Поэзия русского футуризма (Альфонсов, Красицкий) - страница 4

Оно тоже отрицает. В манифесте Садка II отрицаются привычный синтаксис, правописание, знаки препинания. Наиболее отчетливо принцип утверждения посредством отрицаний развернут Маяковским в тезисах доклада «Пришедший Сам» (1913): «1) Слово против содержания. 2) Слово против языка (литературного, академического). 3) Слово против ритма (музыкального, условного). 4) Слово против размера. 5) Слово против синтаксиса. 6) Слово против этимологии»[6]. Сплошное «против». За Самоценным Словом остается его «внутренняя жизнь», не столько даже распознаваемая и угадываемая, сколько приписываемая слову по его строению и звучанию. «Мы стали придавать содержание словам по их начертательной и фонической характеристике»[7]. – сказано в манифесте сборника «Садок судей II». «Не идея рождает слово, а слово рождает идею»[8]. Это Маяковский, статья «Два Чехова», одна из ранних попыток взгляда на литературу с формальной стороны.

Проблема «отношения к слову» и неотделимая от нее проблема содержательности формы породила в начале века острые теоретические и поэтические споры.
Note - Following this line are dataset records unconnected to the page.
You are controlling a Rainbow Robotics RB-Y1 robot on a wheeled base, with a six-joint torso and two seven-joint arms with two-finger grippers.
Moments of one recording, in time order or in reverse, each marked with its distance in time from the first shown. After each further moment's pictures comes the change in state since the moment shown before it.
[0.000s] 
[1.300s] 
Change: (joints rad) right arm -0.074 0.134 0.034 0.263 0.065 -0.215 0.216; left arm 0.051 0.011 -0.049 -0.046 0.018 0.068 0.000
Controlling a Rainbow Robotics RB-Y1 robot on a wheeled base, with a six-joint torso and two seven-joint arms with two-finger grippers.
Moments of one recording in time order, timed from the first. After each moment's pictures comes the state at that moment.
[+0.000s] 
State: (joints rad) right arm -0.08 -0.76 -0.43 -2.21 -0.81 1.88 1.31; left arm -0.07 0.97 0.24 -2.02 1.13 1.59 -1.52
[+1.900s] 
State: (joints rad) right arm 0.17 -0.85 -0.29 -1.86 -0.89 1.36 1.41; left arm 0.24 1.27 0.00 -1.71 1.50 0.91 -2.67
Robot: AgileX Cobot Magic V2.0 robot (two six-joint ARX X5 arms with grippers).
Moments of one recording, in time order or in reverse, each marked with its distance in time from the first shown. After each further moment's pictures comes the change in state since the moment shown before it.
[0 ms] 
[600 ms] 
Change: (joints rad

Футуристов не устраивало слово-символ, которое в системе символизма призвано было исполнять особую, иератическую роль – открывать во временном вечное, быть эхом иных звуков, иных миров. Футуристы подчеркивали материальную, заземленную сущность слова, но свою идею они тоже доводили до предела, до противоположной крайности. Они не просто возвращали слову его вещественное значение – они само слово утверждали как реальную вещь, которую можно пощупать, препарировать, видоизменить. Только в таком качестве слово могло стать «самоценным» и «самовитым», вплоть до перехода в разряд «зауми». Параллельно с футуристами выступали акмеисты, которые тоже, по-своему, упрекали символистов за превращение слова в придаток и средство выражения религиозно-философских идей. Критики-современники почувствовали относительное сходство акмеистов и футуристов в споре с символистами. Но они крайне упрощенно оценивали акмеизм почти исключительно как возврат к «прозе» и «здравому смыслу», к предметности трехмерной действительности (отчасти в этом повинны программные статьи Н. Гумилева и С. Городецкого 1913 года; «Утро акмеизма» О. Мандельштама появилось значительно позже). И, даже негодуя по поводу грубости и примитивности футуристов, критики могли признавать их преимущество перед акмеистами в новизне и перспективности. Сегодня очевидно, что акмеизм «по Мандельштаму» исторически «позже» и символизма, и футуризма: слово по-новому обрело себя в многослойном предметном и культурном контексте, развернулась «поэтика ассоциаций» (определение Л. Я. Гинзбург), выходящая далеко за пределы сближения слов «по их начертательной и фонической характеристике», чем по преимуществу интересовались футуристы.